Null hypothesis: Median difference in reaction time is zero
Alternative: Median difference in reaction time is NOT zero

In [None]:
left <- c(50, 47, 62, 81, 77, 49, 56, 78)
right <- c(45, 48, 64, 82, 74, 42, 52, 72)

boxplot (left-right,horizontal=TRUE,main="Reaction Time Difference (Left-Right)")


In [None]:
#Non-Parametric Test for Median Difference

wilcox.test(left,right, paired = TRUE, exact=FALSE)

## 3. Mann-Whitney Test

This test is analogous to a 2-Sample t-test for independent samples, but focusing on median instead of mean.

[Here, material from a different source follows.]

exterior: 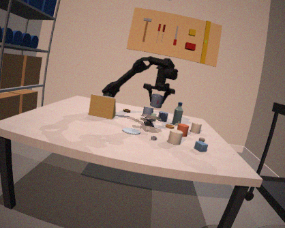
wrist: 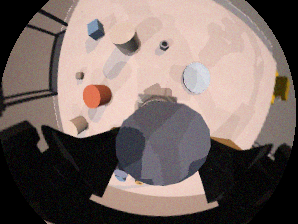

It is a variant of the Wilcoxon Rank Test.

We demonstrate below using a test to compare median horsepower and mpg between manual and automatic transmission cars.

Notice how the test compares to the t-test in each case.


In [None]:
head(mtcars,3)

#### Tests for Horsepower: Median and Mean

In [None]:
hist(mtcars$hp)

In [None]:
boxplot(hp~am,data=mtcars)

In [None]:
# Median test (non-parametric)
wilcox.test(hp~am,data=mtcars,exact=FALSE)

In [None]:
# Mean test (parametric)
t.test(hp~am,data=mtcars,exact=FALSE)

##### Observations
Notice that the t-test was not significant for the comparison, but the Mann Whitney test was. This is related to the strongly skewed distribution and presence of outliers for the horsepower variable.


#### Tests for MPG: Median and Mean

In [None]:
hist(mtcars$mpg)

In [None]:
boxplot(mpg~am,data=mtcars)

In [None]:
wilcox.test(mpg~am,data=mtcars,exact=FALSE)

In [None]:
t.test(mpg~am,data=mtcars,exact=FALSE)

##### Observations
Notice that for MPG, the distribution was closer to symmetric with no outliers. In this case, the t-test and Mann Whitney test were both able to detect a significant difference.